Mortgage investment corporations offer huge security benefits for advisors seeking ballast
Talking about the markets these days, one gets a sense that we’re all waiting for the other shoe to drop. It’s been a bull market for so long, now, that we’ve got to see a realignment. The trouble is that the bond market we’d normally flock to as a haven is producing a lot more risk than returns. So where can a savvy advisor turn?
Buoyed by a resilient economy and consistent demand, Canada’s housing market might be a safe place to park some cash, but real estate is a big zone, full of its own pitfalls. Where do you turn when you have too many options?
A recently published whitepaper by the CMI Mortgage Investment Corporation makes the case for mortgage investment corporations (MICs) as the place to invest when looking for an alternative tied to the Canadian housing market. Consistently high demand for homes and a wider shift towards private equity have made for the largest growth in private mortgage lending since 2012. Without institutional backing, though, private mortgages can be tough on lenders. That’s where MICs come in, private companies that pool capital to invest in mortgages rather than the properties themselves. For private lenders, MICs bring the institutional heft and knowledge to back up a private lender. For investors, MICs represent an especially safe way to invest in the housing market.
“Investors get a passive investment opportunity backed by real property,” said Julian Clas, VP capital markets and funds at CIM. They get risk mitigation through the diversification of mortgages and they get a low barrier to entry, they can take advantage of an experienced underwriting and credit risk team to invest with a nominal amount of funds.”
The whitepaper highlights the resiliency of the Canadian real estate market. This year’s dip in value resulted from new regulations that didn’t change the fundamentals of the housing market. Driven by a culture of home ownership and a resilient economy, Canadian house prices should rise again to meet their past peak as soon as 2020.
Even if the market does take a downturn, Clas isn’t worried.
“A MIC with a strong management team, an established book of business and a well-diversified portfolio is better able to weather a market downturn than one that is oversaturated or less varied in its composition,” Clas explained to WP. “A MIC’s mandate to invest in a pool of mortgages mitigates the likelihood that any given investor will experience significant capital loss (compared to owning single mortgages), even with a market downturn.”
The paper goes into detail on private lending, and the reasons for its growth in Canada. Stringent mortgage rules and an expensive market have all but disqualified first-time buyers from mortgages, rental prices are surging, and people with growing families can’t upgrade to larger homes. Private lenders have filled these gaps in the market, they have less restrictions and more flexibility to lend. Private lending has seen its market share double since 2015. Now private lenders hold 6.7% of Canadian mortgages.
MICs might be the way to safely invest in these private lenders. MICs are backed up by the hard security of home collateral without being directly tied to property values themselves. Because MIC deals always involve real property, they’re assured at a level not normally available in other investments. Because they aren’t publicly traded, or directly tied to collateralized properties, they aren’t as susceptible to fluctuations in the stock market and real estate price slumps. They’re offering the best of both worlds.
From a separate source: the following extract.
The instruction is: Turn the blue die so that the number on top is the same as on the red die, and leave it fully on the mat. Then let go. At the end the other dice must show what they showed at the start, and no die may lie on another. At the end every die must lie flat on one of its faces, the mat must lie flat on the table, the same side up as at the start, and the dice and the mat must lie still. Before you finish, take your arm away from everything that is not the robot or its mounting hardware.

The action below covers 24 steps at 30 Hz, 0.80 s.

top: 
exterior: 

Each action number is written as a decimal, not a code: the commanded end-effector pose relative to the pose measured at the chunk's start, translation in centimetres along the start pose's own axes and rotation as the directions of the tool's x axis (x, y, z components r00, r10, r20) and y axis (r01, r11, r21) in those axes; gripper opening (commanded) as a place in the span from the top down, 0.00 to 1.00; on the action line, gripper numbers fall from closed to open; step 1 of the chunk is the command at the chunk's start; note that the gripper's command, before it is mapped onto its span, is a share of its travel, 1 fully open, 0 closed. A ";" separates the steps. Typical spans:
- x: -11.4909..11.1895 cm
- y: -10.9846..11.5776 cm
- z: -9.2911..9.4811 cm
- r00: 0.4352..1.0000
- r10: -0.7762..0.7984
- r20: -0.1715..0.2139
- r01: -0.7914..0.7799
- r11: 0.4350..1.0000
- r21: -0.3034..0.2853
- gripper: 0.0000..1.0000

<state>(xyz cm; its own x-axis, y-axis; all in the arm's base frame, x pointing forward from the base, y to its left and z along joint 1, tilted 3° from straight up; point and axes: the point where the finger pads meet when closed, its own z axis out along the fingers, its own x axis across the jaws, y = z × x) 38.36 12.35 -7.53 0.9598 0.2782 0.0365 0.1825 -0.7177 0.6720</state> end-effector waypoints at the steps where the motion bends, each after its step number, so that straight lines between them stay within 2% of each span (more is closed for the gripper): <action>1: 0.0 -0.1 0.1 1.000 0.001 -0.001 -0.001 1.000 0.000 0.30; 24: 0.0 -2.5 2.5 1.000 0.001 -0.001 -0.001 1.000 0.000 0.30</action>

CMI isn’t saying we should dive, wholesale into MICs for all our investment solutions. But in a time when safe harbours are hard to find, MICs represent a way to invest in the Canadian housing market, without exposure to some of that market’s risks. They merit consideration as ballast for any portfolio.
“Advisors should consider MICs for clients looking to maintain a typically predictable income stream,” Clas said. “Clients looking for a passive investment with strong historical returns, clients who want to diversify with real estate while mitigating risk, and clients who want an alternative investment outside of stocks and bonds.”